• TASK TO CARRY OUT
In the data below, find every line with the word "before" and copy it.

• DATA
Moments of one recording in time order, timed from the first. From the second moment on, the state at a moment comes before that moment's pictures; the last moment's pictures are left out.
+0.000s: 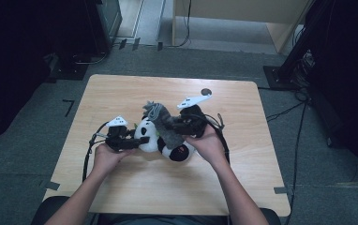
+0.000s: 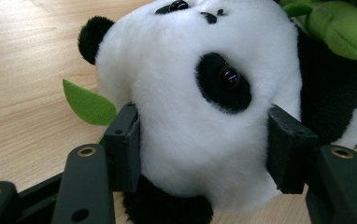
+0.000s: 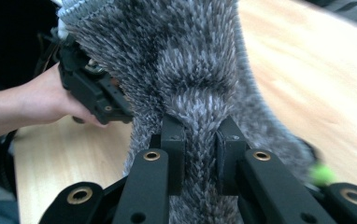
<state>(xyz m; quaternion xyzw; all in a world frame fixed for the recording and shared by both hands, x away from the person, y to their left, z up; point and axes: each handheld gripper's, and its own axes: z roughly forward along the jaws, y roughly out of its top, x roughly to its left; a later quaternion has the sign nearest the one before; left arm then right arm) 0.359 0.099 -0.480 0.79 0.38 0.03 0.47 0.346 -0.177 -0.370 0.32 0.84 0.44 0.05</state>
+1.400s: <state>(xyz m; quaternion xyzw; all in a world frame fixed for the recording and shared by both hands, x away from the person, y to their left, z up) 0.359 0.095 -0.480 0.80 0.39 0.04 0.46 0.417 -0.216 -0.422 0.42 0.80 0.41 0.05</state>
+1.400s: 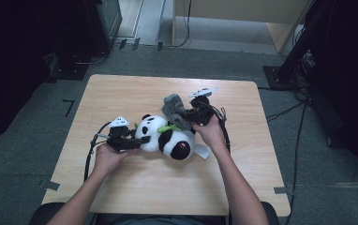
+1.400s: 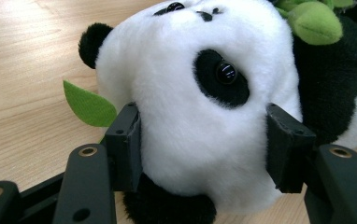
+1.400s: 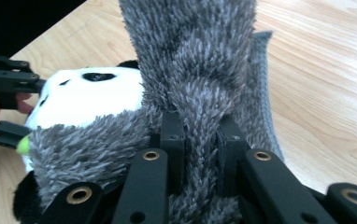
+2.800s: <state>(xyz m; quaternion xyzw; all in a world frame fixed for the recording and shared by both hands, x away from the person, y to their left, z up) 0.361 0.095 -0.480 0.80 0.39 0.04 0.46 0.392 -0.189 -0.412 0.37 0.83 0.42 -0.01</state>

• ANSWER SPACE
Moments of one recording in time order, timed from the first. From the second moment on, the state at a moment comes before that moment's pictures; the last moment's pictures are left out.
<state>(xyz m; quaternion xyzw; all in a world frame fixed for the recording and shared by both hands, x away from the person, y to their left, z up; point and axes: each handheld gripper's, and its own axes: z roughly forward along the jaws, y roughly out of its top, x roughly to its left; a later quaternion has the sign nearest the one before; left arm then right arm) 0.359 0.099 -0.480 0.79 0.38 0.03 0.47 0.346 -0.177 -0.370 0.32 0.84 0.44 0.05</state>

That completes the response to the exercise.